Investigating Elevated Error Rates
Incident Report for Gainsight
Postmortem

Issue: Elevated Error Rates

Cause: Increase in traffic caused by a query retry mechanism that failed to close properly

Incident Timeline on the 14th of June:
15:40 UTC - Our Technical Operations Team started investigating alerts and an increase in database traffic.  The increased traffic was caused by a retry mechanism that failed to close properly after query results were provided.
16:07 UTC - By this time, the source queries were recognized and closed. As impact was realized we alerted customers of the issue.
16:29 UTC - With stability confirmed, we moved to the monitoring phase.
17:00 UTC - Incident closed after further confirmation.

Resolution:
Our approach to resilient architecture ensured services remained online but this incident helped us realize improvement opportunities. We have applied a fix which will help services better handle scenarios like this moving forward.
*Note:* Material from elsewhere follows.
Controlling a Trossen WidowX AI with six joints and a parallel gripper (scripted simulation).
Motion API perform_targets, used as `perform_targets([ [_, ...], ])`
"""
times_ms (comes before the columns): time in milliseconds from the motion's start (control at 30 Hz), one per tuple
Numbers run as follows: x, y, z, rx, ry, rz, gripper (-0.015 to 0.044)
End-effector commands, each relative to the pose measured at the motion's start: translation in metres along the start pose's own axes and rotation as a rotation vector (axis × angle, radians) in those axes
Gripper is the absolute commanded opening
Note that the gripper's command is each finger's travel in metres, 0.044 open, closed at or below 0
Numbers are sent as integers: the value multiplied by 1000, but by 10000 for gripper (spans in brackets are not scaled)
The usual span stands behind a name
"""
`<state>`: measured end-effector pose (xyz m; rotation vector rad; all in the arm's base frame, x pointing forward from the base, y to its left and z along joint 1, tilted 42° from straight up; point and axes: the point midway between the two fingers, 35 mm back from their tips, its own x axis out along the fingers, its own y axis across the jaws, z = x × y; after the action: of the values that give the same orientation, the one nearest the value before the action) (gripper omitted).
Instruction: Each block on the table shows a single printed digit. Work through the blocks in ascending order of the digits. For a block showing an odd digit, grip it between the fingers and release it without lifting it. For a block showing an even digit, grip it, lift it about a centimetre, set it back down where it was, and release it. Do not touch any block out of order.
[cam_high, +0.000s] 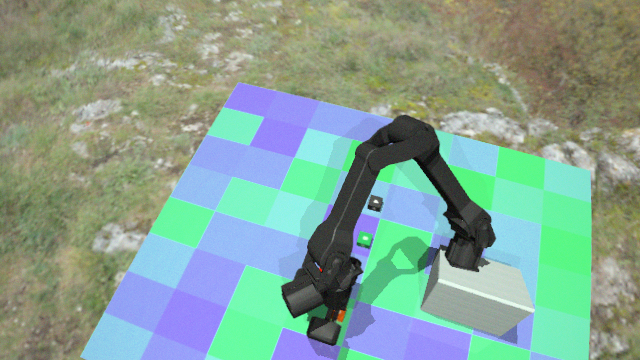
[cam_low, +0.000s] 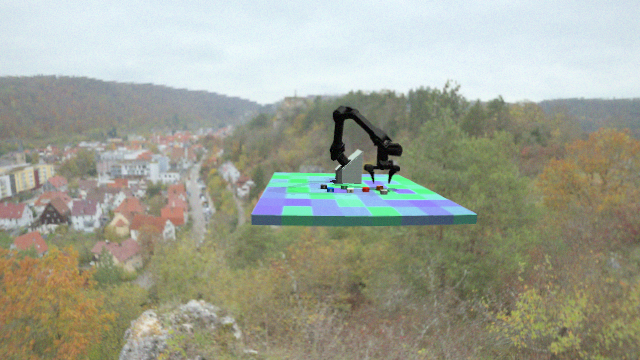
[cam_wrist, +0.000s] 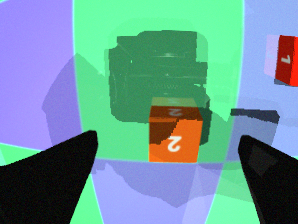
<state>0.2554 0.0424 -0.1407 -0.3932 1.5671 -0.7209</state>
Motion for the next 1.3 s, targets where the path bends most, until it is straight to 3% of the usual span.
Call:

Posted Jun 28, 2022 - 03:29 UTC

Resolved
This incident has been resolved. We will share RCA details as they become available.
Posted Jun 14, 2022 - 17:00 UTC
Monitoring
The source of this issue has been identified and we have taken corrective action to resolve. Systems are stable and we are monitoring closely.
Posted Jun 14, 2022 - 16:29 UTC
Investigating
We are investigating an increase in error rates and latency. We will update when we have more information.
Posted Jun 14, 2022 - 16:07 UTC
This incident affected: Gainsight CS - US1 Region (Gainsight CS US1 Application).